Using the X-WikiTide-Debug header, you can force the request to be passed to a certain backend. For example, requests with the header X-WikiTide-Debug: test151.wikitide.net will always be passed (regardless of whether it could be served from the cache or not) to test151.

X-WikiTide-Debug also requires an access key sent via X-WikiTide-Debug-Access-Key, unless the request is made from a server from our own internal infrastructure (from one of our own IP ranges). If you don’t have this access key, please ask another member of the Technology team.

You can also use the WikiTideDebug Chrome extension to proxy servers directly from your browser.

One-off purges (bans)

Credit: https://wikitech.wikimedia.org/wiki/Varnish
Normally, MediaWiki will purge cache objects with the PURGE protocol. However, sometimes you want to purge more than object (or you want an easier way to purge objects across the fleet without using MediaWiki). This can be done using the banning feature in varnishadm. Despite its scary name, banning only ensures that all cached objects matching the given criteria (e.g. req.http.Host == meta.miraheze.org) won’t be used anymore.

Due to performance concerns, it’s recommended that this feature is only used when needed. While Miraheze’s appservers can handle the current amount of traffic (warning: this is a dangerous assumption), we should aim for the highest cache hit rate as possible.

While you can supply the ban command and its arguments directly as an argument to varnishadm, I recommend you just open the varnishadm shell prompt: sudo varnishadm

Every ban can be supplied with the “ban” command. This must be done on all cache proxies. Using the == (strict, no regex) and ~ (regex) operators, you can specify the criteria. For example: to ban all /w/load.php objects for allthetropes.org:

varnish> ban req.http.Host == allthetropes.org && req.url ~ "^/w/load.php"

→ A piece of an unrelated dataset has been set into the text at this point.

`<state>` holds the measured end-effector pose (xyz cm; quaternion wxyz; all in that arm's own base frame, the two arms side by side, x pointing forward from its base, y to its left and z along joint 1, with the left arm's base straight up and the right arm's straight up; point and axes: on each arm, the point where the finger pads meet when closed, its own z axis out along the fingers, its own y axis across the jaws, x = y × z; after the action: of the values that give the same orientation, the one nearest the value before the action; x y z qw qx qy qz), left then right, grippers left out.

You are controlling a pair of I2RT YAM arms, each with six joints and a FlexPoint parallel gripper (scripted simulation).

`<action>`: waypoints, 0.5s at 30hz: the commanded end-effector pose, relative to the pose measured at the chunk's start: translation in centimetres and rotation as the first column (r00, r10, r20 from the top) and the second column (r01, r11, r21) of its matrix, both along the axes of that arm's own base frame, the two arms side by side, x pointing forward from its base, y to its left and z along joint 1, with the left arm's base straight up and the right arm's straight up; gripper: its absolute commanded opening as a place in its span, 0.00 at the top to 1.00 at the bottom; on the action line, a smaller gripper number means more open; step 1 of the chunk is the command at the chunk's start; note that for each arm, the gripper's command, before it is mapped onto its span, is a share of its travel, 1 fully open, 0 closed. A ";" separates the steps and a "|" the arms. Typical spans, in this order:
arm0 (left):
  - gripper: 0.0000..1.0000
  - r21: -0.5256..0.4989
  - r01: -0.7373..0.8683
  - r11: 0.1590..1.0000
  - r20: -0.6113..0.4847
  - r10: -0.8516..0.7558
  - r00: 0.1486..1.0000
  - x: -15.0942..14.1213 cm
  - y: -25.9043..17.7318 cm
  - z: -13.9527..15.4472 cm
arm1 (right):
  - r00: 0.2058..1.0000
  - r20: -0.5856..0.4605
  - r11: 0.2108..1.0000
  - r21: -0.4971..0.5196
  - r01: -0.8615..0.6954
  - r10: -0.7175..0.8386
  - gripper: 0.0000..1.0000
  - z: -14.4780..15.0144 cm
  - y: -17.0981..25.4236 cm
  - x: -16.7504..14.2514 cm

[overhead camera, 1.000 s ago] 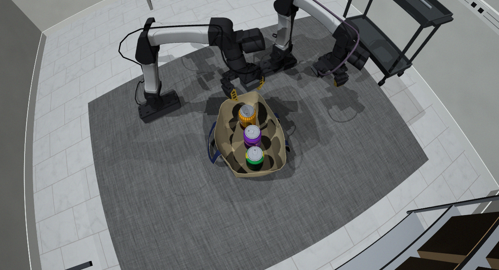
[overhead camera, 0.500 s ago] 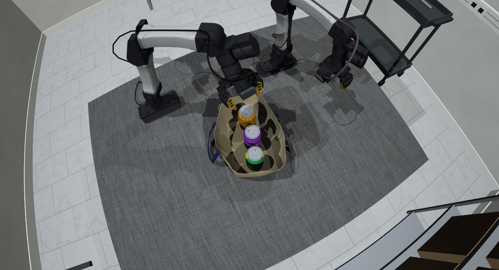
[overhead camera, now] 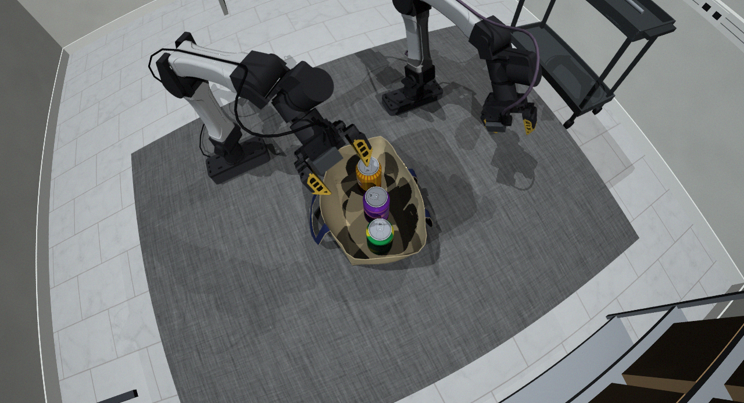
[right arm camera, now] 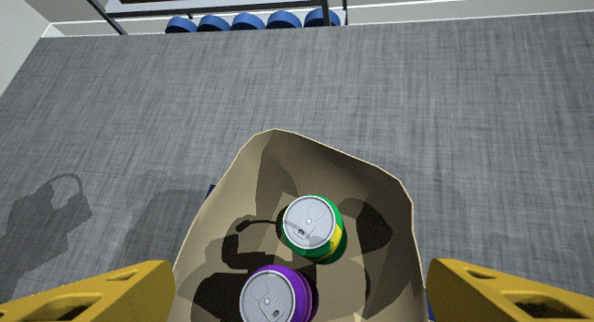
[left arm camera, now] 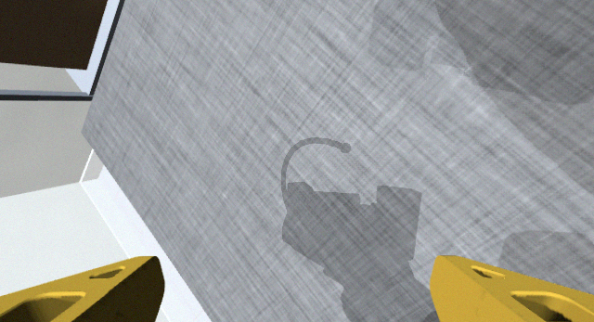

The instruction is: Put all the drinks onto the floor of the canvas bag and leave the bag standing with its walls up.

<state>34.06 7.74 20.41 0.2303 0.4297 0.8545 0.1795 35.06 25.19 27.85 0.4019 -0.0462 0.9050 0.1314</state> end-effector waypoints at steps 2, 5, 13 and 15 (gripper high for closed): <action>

If you remove the req.http.Host == allthetropes.org && part, this would match ALL load.php objects, regardless of the wiki.

Or, to remove ALL 301 redirects for meta.miraheze.org:

varnish> ban obj.status == 301 && req.http.Host == meta.miraheze.org

Backend health checks

Varnish uses a Miraheze-configured backend health check (called probes). For Miraheze, it checks (for each appserver) each 5 seconds if https://meta.miraheze.org/wiki/Miraheze loads under 4 seconds. If an appserver fails to serve that page under 4 seconds (or the response does not have HTTP status code 200) for at least 2 out of 5 times, it will be marked as sick, and it will be depooled automatically until it looks healthy again.

Using the debug.health and backend.list commands in varnishadm, you can view the current health of all appservers.

Overriding health checks (e.g. depooling an appserver)

Sometimes, you want to override the health checks, for example, because you want to depool an appserver.

Using the backend.set_health command, you can manage the health status of an appserver. For example, to depool mw151 (again, ‘‘‘please ensure that you run this command on ALL cache proxies):

varnish> backend.set_health mw151 sick

This will mark the backend as sick (= depooled), and it will stay depooled regardless of the health checks, as long as Varnish wouldn’t be restarted (or the health set to good again).

If the health status of the backend should depend on the health checks (i.e., maintenance completed, appserver can be repooled), set the health status to auto:

varnish> backend.set_health mw151 auto

This allows Varnish probes to manage the backend health state again.